> _Assigned task_
Quote the lines of the data below verbatim, beginning at the line that contains "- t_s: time" and ending at the last line, both included, and excluding pictures.
*** Available data Section Begins ***
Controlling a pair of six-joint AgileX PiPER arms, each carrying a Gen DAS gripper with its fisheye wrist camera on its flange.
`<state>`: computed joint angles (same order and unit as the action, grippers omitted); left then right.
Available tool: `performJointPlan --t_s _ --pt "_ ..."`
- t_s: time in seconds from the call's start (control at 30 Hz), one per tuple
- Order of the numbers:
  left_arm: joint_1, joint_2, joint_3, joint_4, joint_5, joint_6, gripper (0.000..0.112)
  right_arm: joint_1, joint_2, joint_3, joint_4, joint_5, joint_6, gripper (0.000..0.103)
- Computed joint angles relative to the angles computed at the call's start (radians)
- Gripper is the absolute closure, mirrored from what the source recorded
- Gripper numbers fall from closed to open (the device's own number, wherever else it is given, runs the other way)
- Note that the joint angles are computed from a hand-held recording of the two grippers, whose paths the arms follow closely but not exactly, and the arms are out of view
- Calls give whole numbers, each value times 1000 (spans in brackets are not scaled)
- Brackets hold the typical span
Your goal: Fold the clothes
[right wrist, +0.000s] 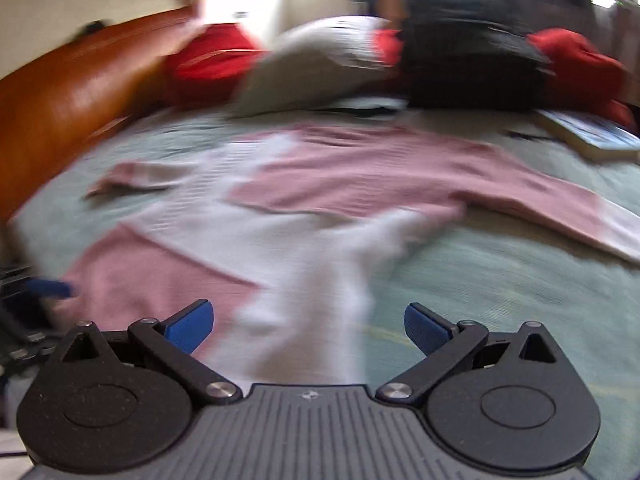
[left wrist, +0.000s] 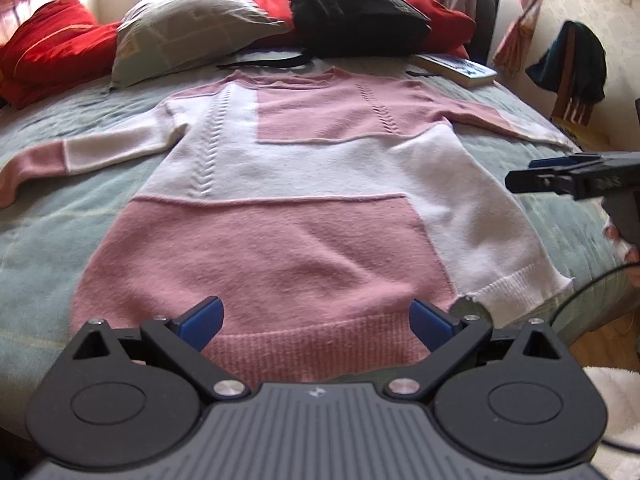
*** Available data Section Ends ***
> _Completed exercise_
- t_s: time in seconds from the call's start (control at 30 Hz), one per tuple
- Order of the numbers:
  left_arm: joint_1, joint_2, joint_3, joint_4, joint_5, joint_6, gripper (0.000..0.112)
  right_arm: joint_1, joint_2, joint_3, joint_4, joint_5, joint_6, gripper (0.000..0.103)
- Computed joint angles relative to the angles computed at the call's start (radians)
- Gripper is the absolute closure, mirrored from what the source recorded
- Gripper numbers fall from closed to open (the device's own number, wherever else it is given, runs the other way)
- Note that the joint angles are computed from a hand-held recording of the two grippers, whose paths the arms follow closely but not exactly, and the arms are out of view
- Calls give whole numbers, each value times 1000 (spans in brackets are not scaled)
- Brackets hold the typical span
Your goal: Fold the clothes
[right wrist, +0.000s] 
[left wrist, +0.000s] 

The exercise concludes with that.